08:24 AM, 02 Mar 2024 (AUS EST)   The market is currently closed       

What Is Ethical Investing?

Ethical Investments are also sometimes referred to as Socially Responsible Investments, SRI. Some reports suggest that these types of funds will reach the value of 3 trillion dollars by 2011 in the USA and $15.73 billion in Australia. What are they and how does it affect our lives?

If someone came to your doorstep asking for money to cause a disease, or carry out a terrorist attack we would quickly rebuff them and call the authorities. But what about the more grey area of investing in companies that engage in practices that go against our moral code? Could we be giving tacit approval to their actions and even provide the means for them to prosper by investing in their shares?

What Do You Believe In?

Before we talk about ethical investing we need to analyze what our ethics or belief system principles are. Here are a few questions we could ask ourselves to start:

  • Which is more important to me: the long term sustainability of our environment or the shorter term social aspect of saving of our economy?
  • Am I okay if a company creates toxic fumes or sells addicting products such as tobacco?
  • What is my stance on stem cell research where embryos are used?

While there is no one standard for morals, some traditional values are held by a large population that include respect for honest people, looking after our environment, and not creating, assisting, or even inadvertently causing disease, death, and destruction. How far each person will take this issue is a personal matter.

Funds have been created that will only include investments that are ethically sound. Let’s look at one example of a company that some consider to be unethical.

Monsanto and Ethical Investments

Monsanto is a company that has strong ties to genetically modified foods. Some studies have shown these foods to release harmful chemicals into the food chain supply. Monsanto also sells GM (genetically modified) seeds to farmers. These poor farmers will buy one year’s supply of seed and grow a crop. They will use the seed from the crop to help with next year’s supply. However, in the goal of increasing profits, Monsanto made the seed grown from the crop impotent. The farmer is either forced to buy more seed annually or not grow a crop for the second year. Many farmers are too poor to buy seed every year and so famine increases.

A flurry of lawsuits has been launched against this company. Ethical investors will generally avoid any contact with this company. The list provided here details funds that include Monsanto as an investment. These would not be considered ethical investments.

Two Methods of Ethical Investments: Active and Passive

There are two basic guiding principles when it comes to ethical investing: buying into ethical stocks, and staying away from unethical stocks.
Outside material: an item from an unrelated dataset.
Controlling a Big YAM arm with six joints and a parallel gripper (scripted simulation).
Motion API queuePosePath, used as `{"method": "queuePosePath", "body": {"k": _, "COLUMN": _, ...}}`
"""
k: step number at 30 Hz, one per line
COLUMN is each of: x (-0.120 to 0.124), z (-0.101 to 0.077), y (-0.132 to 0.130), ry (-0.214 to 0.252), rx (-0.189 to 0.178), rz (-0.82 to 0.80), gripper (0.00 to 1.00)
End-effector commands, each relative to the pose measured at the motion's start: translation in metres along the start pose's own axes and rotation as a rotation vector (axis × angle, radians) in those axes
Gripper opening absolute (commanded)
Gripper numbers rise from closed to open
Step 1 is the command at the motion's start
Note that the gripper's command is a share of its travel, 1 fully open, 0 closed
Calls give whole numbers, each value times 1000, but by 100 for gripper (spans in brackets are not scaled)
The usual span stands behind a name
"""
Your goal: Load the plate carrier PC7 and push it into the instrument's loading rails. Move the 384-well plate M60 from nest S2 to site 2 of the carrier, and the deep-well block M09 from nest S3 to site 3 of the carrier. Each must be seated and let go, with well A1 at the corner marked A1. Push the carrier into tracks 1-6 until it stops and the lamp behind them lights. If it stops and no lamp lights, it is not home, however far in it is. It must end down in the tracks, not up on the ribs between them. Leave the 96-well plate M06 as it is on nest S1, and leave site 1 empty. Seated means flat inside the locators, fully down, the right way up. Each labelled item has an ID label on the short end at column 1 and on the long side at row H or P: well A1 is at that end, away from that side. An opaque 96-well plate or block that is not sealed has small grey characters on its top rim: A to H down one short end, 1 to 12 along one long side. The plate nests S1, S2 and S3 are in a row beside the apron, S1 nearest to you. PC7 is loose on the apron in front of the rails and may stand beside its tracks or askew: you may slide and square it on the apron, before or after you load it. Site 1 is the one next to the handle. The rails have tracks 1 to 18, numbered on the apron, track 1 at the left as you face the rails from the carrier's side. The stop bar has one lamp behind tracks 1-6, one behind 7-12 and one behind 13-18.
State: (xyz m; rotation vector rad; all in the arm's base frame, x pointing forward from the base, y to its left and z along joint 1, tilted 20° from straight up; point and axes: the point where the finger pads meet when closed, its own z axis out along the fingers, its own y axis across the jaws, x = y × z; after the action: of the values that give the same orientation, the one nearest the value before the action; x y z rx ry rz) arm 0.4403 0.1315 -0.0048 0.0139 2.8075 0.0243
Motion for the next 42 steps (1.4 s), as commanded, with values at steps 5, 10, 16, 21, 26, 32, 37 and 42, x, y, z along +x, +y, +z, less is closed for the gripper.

Positive Investment Screening: These refer to finding companies and investment opportunities that actively promote the ideals you believe in. This is taking an active approach. To find a positive ethical investment do the following:

  • Write down a list of core values that you hold dear. Next, actively screen for companies that have those values. Focus on their main business core. Do not be fooled into companies that try to ease their conscience by charitable donations toward worthwhile causes.
  • Use online tools such as this one for Socially Responsible Investing that will detail different ethical funds as to how they uphold such values as climate, pollution, community development, labor relations, alcohol, animal testing, and more. For Australia you can follow this link to read about Australia Ethical Investment and Superannuation funds here.

Negative Investment Screening: The goal of this screening tactic is to come up with a list of stocks we want to exclude for investment choices. Broadly this can be performed by excluding entire industry groups that go against your values. This would be viewed as a more passive approach. Most online stock screeners will allow for this type of industry exclusion.
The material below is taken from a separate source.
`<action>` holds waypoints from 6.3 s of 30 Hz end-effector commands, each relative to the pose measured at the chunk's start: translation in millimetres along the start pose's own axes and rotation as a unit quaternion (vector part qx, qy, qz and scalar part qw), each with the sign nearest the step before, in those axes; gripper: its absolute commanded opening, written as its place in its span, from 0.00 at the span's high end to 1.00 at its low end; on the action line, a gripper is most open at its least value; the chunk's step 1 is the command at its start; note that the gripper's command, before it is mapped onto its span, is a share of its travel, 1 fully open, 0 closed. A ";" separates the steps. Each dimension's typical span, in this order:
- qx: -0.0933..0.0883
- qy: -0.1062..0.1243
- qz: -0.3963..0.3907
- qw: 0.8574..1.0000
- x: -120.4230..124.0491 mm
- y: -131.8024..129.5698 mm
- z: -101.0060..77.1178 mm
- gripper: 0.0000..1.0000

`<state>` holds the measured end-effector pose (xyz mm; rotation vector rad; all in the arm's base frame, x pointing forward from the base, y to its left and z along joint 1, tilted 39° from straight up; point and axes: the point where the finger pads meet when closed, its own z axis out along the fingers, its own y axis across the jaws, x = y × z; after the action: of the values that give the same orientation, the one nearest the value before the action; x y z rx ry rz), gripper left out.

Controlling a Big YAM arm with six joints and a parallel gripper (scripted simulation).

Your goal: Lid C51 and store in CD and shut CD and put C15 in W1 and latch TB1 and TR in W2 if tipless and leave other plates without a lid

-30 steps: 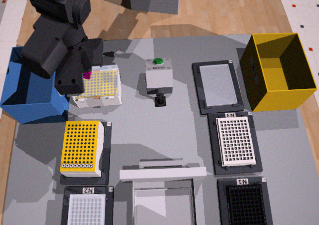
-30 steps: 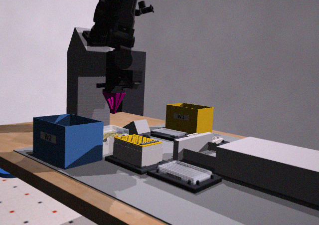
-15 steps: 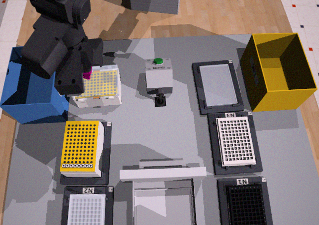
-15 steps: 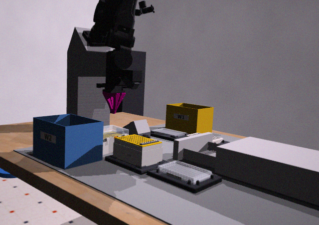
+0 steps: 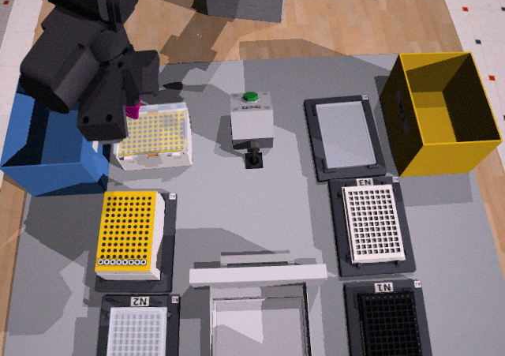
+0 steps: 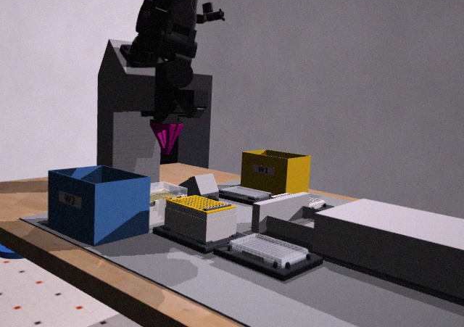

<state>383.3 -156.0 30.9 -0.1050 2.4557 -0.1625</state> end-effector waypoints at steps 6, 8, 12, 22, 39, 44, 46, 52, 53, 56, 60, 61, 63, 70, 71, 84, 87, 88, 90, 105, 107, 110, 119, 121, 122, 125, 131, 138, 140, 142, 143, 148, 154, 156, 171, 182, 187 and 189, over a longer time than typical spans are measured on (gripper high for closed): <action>0.004 -0.001 -0.004 1.000 1.7 -3.7 -18.8 1.00; 0.004 -0.001 -0.004 1.000 1.7 -3.6 -22.7 1.00; 0.004 -0.002 -0.004 1.000 1.7 -3.5 -30.6 1.00; -0.005 0.010 -0.004 1.000 8.5 2.0 -29.4 1.00; 0.000 0.001 -0.006 1.000 2.7 0.0 -33.9 1.00; 0.000 0.001 -0.006 1.000 2.7 0.0 -33.9 1.00; 0.000 0.001 -0.006 1.000 2.7 0.0 -33.9 1.00; 0.000 0.001 -0.006 1.000 2.7 0.0 -33.9 1.00; 0.000 0.001 -0.006 1.000 2.7 0.0 -33.9 1.00; 0.000 0.001 -0.006 1.000 2.7 0.0 -33.9 1.00; 0.000 0.001 -0.006 1.000 2.7 0.0 -33.9 1.00; 0.000 0.001 -0.006 1.000 2.7 0.0 -33.9 1.00; 0.000 0.001 -0.006 1.000 2.7 0.0 -33.9 1.00; 0.000 0.001 -0.006 1.000 2.7 0.0 -33.9 1.00; 0.000 0.001 -0.006 1.000 2.7 0.0 -33.9 1.00; 0.000 0.001 -0.006 1.000 2.7 0.0 -33.9 1.00; 0.002 0.002 -0.003 1.000 8.3 -3.2 -26.8 1.00; 0.002 0.002 -0.003 1.000 8.3 -3.2 -26.8 1.00; 0.002 0.002 -0.003 1.000 13.8 -3.1 -20.9 1.00; 0.001 0.005 -0.002 1.000 51.8 -0.7 17.5 1.00; 0.000 0.006 -0.002 1.000 58.0 0.2 23.3 1.00; -0.001 0.007 -0.001 1.000 67.5 1.0 31.7 1.00; 0.000 0.001 -0.002 1.000 59.0 1.0 32.2 1.00; 0.000 0.001 -0.002 1.000 59.0 1.0 32.2 1.00; 0.000 0.001 -0.002 1.000 59.0 1.0 32.2 1.00; -0.002 0.001 -0.009 1.000 60.0 3.0 36.0 1.00; -0.002 -0.002 -0.004 1.000 54.8 2.7 46.4 1.00; -0.002 -0.002 -0.002 1.000 54.9 3.1 54.5 1.00; 0.005 -0.007 0.001 1.000 52.2 -3.1 52.4 1.00; -0.001 -0.002 -0.001 1.000 55.8 1.7 58.2 1.00; -0.002 -0.002 -0.002 1.000 55.1 3.2 59.8 1.00; -0.001 -0.001 -0.001 1.000 55.9 2.0 66.2 1.00; -0.002 -0.002 -0.002 1.000 55.6 3.4 74.5 1.00; -0.002 -0.002 -0.002 1.000 55.6 3.4 74.5 1.00; 0.006 -0.010 0.000 1.000 48.7 -3.9 77.0 1.00; 0.006 -0.010 0.000 1.000 48.7 -3.9 77.0 1.00; 0.006 -0.010 0.000 1.000 48.7 -3.9 77.0 1.00; 0.006 -0.010 0.000 1.000 48.7 -3.9 77.0 1.00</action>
<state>385.3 -167.6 -69.9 -0.1147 2.4684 -0.1579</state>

Getting Help with Your Socially Responsible Investment

This is a three pronged approach when creating a socially responsible environment.
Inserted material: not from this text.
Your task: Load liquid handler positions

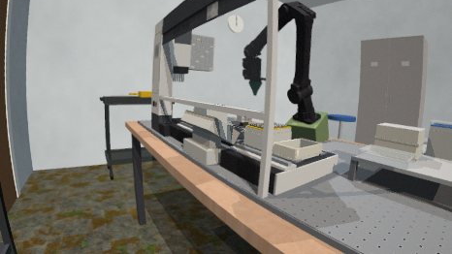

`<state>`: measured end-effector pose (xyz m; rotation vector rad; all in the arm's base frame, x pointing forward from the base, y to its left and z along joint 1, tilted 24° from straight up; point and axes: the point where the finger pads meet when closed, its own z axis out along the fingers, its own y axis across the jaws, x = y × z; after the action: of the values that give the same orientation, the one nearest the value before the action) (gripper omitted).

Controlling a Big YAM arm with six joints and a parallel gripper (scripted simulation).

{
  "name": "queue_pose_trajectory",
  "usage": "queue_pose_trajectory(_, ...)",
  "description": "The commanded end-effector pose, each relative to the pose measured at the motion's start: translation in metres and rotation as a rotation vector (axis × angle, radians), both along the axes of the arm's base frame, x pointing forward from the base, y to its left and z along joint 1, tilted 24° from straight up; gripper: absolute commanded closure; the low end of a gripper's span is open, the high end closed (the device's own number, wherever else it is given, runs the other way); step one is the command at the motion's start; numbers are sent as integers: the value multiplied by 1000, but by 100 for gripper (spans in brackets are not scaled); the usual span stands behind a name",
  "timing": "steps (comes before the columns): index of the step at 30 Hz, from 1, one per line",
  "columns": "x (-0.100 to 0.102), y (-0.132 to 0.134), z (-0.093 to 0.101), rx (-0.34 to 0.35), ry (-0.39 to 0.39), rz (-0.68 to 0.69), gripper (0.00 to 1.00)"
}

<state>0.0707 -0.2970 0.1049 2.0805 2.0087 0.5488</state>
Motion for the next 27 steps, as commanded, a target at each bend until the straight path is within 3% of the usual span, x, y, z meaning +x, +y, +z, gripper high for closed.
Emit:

  • First, you can lead you life in a manner that coincides with your values. This may mean limiting your purchase of certain plastics or Styrofoam, carpooling, bicycling, or taking public transit, installing fluorescent lights and so on.
  • Second, you can pick a mutual fund or ETF fund that has a manager with core values similar to your own. By reading their prospectus you will quickly get a feel for the ‘ethicalness’ of their product.
  • Third, you can use screeners, ‘green’ websites, and professionals to direct you toward certain stocks and investment opportunities. In a sense you are your own ethical manager that picks stocks and shares based on your own custom criteria. This allows for the most flexibility to include or exclude certain companies, although the work involved is more than option two.

What Sort of Returns Can I Expect?

When it comes to managed funds, what sort of return expectation is there when picking a socially responsible one? Often, people assume that ethical companies that do not engage in the under-handed practices of their peers cannot out-perform unethical ones. However, other studies suggest that ethical funds have prospered and experienced decent growth, such as in 2002, while traditional funds were contracting in value.

It is unclear though why the funds are experiencing growth. Because our world is becoming more ‘green’ conscious, this has led to increased interest in these funds. Is the growth led by bottom line appreciation in the invested companies, or are the funds rising due to the SRI attraction of late? This is hard to distinguish.

Nonetheless, if ethical investing is something that fits with your core values, it is a responsible way to make money while feeling good about your gains.